*** Records for the task

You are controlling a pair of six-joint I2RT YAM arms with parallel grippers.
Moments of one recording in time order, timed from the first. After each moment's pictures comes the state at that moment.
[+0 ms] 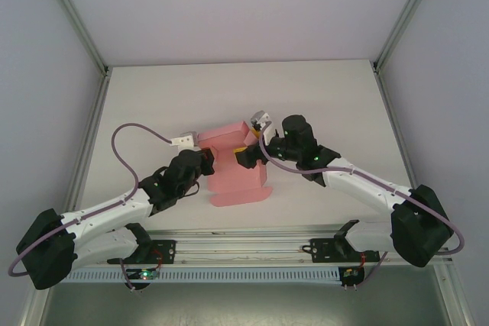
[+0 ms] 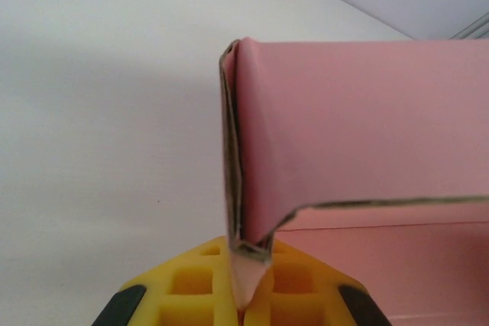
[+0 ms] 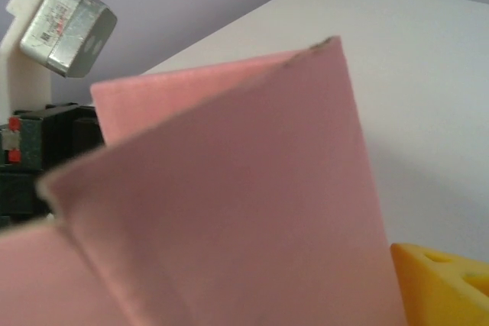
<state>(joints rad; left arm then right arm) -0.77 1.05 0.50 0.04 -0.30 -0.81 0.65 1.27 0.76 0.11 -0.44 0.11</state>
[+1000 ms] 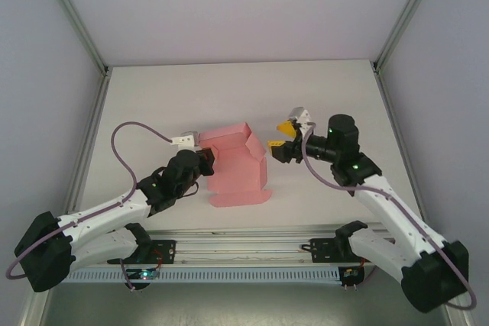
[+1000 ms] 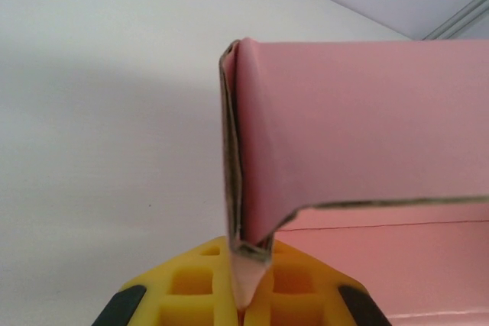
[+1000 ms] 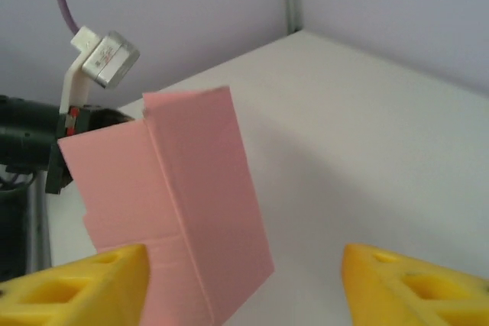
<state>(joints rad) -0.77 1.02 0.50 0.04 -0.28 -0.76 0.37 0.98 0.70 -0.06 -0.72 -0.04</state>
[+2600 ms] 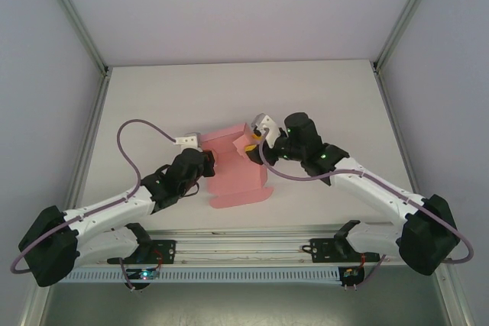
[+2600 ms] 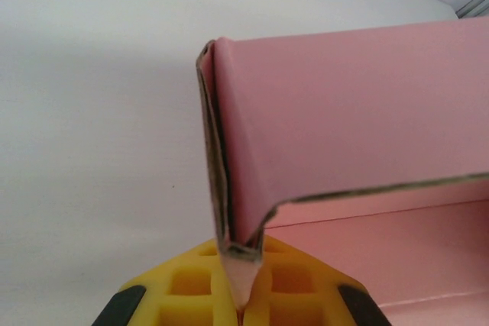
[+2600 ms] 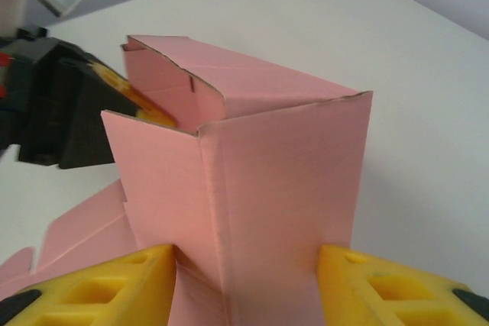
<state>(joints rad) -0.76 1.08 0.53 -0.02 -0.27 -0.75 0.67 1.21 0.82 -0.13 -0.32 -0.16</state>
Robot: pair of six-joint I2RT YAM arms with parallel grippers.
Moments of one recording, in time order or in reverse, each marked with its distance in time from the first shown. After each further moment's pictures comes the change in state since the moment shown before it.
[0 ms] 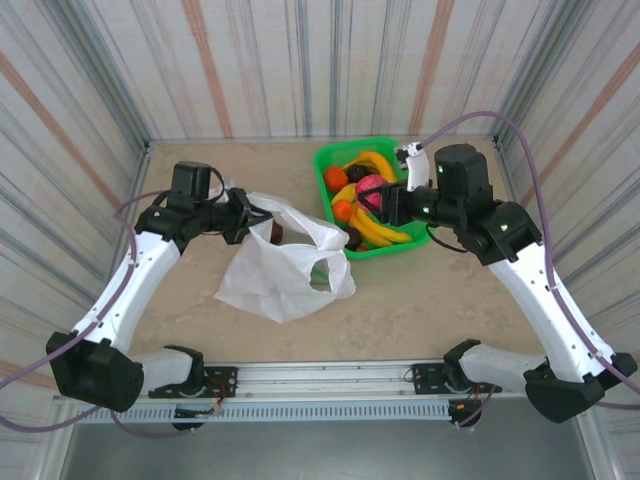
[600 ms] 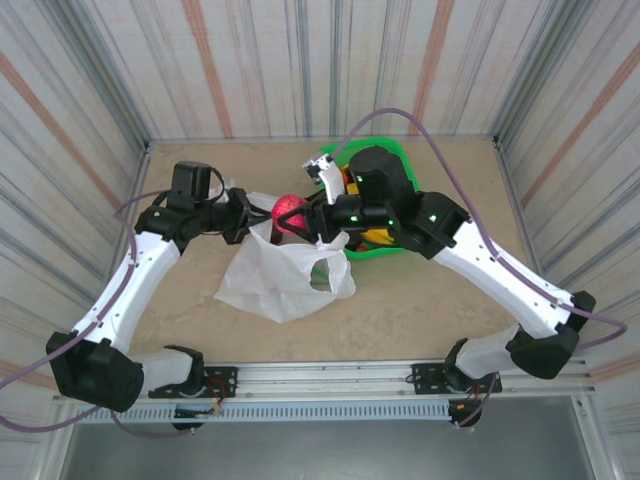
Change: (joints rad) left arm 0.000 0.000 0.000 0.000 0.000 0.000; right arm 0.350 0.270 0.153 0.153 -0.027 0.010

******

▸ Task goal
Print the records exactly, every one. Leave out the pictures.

▸ Exercise response
You are controlling a pair of six-joint I2RT YAM arms with parallel grippers.
Moments of one recording in time order, timed from the first. After each moment's pictures comes the state at that moment.
[+0 ms] 
[+0 ms] 
[+0 ms] 
<state>(joints rad; left arm then right arm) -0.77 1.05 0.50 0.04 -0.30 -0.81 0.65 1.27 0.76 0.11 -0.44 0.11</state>
[+1000 ms] 
[+1000 ms] 
[+1000 ms] 
<state>(joints rad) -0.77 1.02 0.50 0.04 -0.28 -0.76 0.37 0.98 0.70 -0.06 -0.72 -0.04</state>
[+2600 ms] 
[+2600 ms] 
[+2600 ms] 
<state>(joints rad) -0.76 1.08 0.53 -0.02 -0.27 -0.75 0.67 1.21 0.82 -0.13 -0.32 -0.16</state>
Robot: pair of six-joint I2RT YAM arms with parallel grippers.
Moments of one recording, in time order or in reverse, each marked with its distance in time from the first shown. After each further moment's pictures comes the change in state since the moment shown before it.
[0 ms] 
[600 ms] 
Change: (joints rad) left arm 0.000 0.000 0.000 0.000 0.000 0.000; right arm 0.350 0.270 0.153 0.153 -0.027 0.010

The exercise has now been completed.